In various markets, open source has relentlessly driven prices down while boosting performance and customer value, as detailed by The 451 Group. Even as traditional vendors have struggled with a tight economy, open-source vendors have thrived.
In the process, has open source conditioned customers to expect more for less? Perhaps as little as $0.00?
The Linux market offers some clues.
IDC reported in 2009 that nonpaid Linux adoption had claimed a significant share of the Linux market, now as much as 50 percent, and counts as Red Hat's biggest competitor, be it unauthorized (i.e., unpaid for) use of Red Hat Enterprise Linux or CentOS, the RHEL clone.
Red Hat continues to deliver exceptional quarterly earnings, and Novell's Linux business has also been growing strongly, suggesting "free" (as in freedom) doesn't necessarily mean "free" (as in bankruptcy).
And yet, an ever-greater share of the Linux market falls into the "nonpaid" category, growing by 1 percent each year, according to IDC.
While that may not seem like much, it (along with the ~50 percent nonpaid Linux data) suggests that enterprises are increasingly comfortable with Linux, and are willing to run it unsupported by any vendor.
While there's still plenty of room for Red Hat and other commercial Linux vendors to grow, especially as the overall Linux market's growth outpaces the 1 percent decline in paid adoption, this trend toward self-support (which trend is also evident in other mature open-source markets) could imply that charging for open-source bits (and packaging it as a subscription) may not be the ideal model in the long term.
The better the software, the less need for support. To get paid, vendors are going to highlight value well beyond software, and dressing up software as a subscription may not be enough.

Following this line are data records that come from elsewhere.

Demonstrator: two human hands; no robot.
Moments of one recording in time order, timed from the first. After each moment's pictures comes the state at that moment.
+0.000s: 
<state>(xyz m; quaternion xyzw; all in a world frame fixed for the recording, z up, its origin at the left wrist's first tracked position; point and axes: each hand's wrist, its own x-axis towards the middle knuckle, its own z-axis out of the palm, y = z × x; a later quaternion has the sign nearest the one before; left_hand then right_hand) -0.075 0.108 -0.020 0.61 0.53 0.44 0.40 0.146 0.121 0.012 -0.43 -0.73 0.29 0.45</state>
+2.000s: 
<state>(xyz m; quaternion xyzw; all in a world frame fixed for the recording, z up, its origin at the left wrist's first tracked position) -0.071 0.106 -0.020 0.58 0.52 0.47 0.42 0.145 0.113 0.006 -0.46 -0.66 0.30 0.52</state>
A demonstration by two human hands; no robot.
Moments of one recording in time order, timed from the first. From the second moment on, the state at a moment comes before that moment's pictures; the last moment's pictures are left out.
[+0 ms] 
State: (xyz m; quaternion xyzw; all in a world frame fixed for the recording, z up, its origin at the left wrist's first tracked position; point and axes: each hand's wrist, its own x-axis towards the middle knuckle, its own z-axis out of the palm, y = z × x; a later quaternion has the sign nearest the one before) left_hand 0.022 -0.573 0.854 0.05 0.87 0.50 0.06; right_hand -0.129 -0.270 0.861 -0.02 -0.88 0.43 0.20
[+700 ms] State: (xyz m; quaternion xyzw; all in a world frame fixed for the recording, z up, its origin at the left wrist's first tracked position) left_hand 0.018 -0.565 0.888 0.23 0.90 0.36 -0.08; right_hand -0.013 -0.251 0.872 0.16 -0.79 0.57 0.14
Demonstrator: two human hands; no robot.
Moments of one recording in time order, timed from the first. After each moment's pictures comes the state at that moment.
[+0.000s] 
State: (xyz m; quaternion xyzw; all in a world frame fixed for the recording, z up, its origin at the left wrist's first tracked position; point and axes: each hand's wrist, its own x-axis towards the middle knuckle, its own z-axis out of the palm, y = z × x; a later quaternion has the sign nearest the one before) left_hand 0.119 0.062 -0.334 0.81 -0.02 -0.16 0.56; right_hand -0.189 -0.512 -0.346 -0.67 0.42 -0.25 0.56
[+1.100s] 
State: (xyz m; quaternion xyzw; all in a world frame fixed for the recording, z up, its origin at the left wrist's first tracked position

This is certainly playing out in the cloud. Red Hat CEO Jim Whitehurst rightly declares that "the cloud belongs to Linux," but it's not clear what customers will pay for in the cloud.
So far, they've shown a clear propensity to pay for applications delivered as a service, like Salesforce, as well as management tools to make infrastructure (like Linux, MySQL, etc.) run more efficiently, as VMware and others provide.
But will they still pay for infrastructure? It's just not clear.
MySQL went through this before. The company eventually topped $100 million in revenue, but some of its key people are now calling its fundamental business model into question or, at least, its applicability to other open-source businesses.
Granted, the concerns aren't being raised by MySQL's business team, but it seems intuitive that it would be tough selling bits in a world that is rapidly moving to services, with Gartner speculating that "Everything that you have on data center now should be in the cloud in due time."
While we trend toward the cloud, expect open source to increasingly pressure all areas of software...including open-source businesses, particularly those trying to make a buck peddling infrastructure bits.
So, will open source drive prices to $0.00? Yes, for some workloads and in some scenarios, like infrastructure that will be expected to be free. But expect the smart open-source companies to make plenty of money in this service-enabled, cloud-hungry world.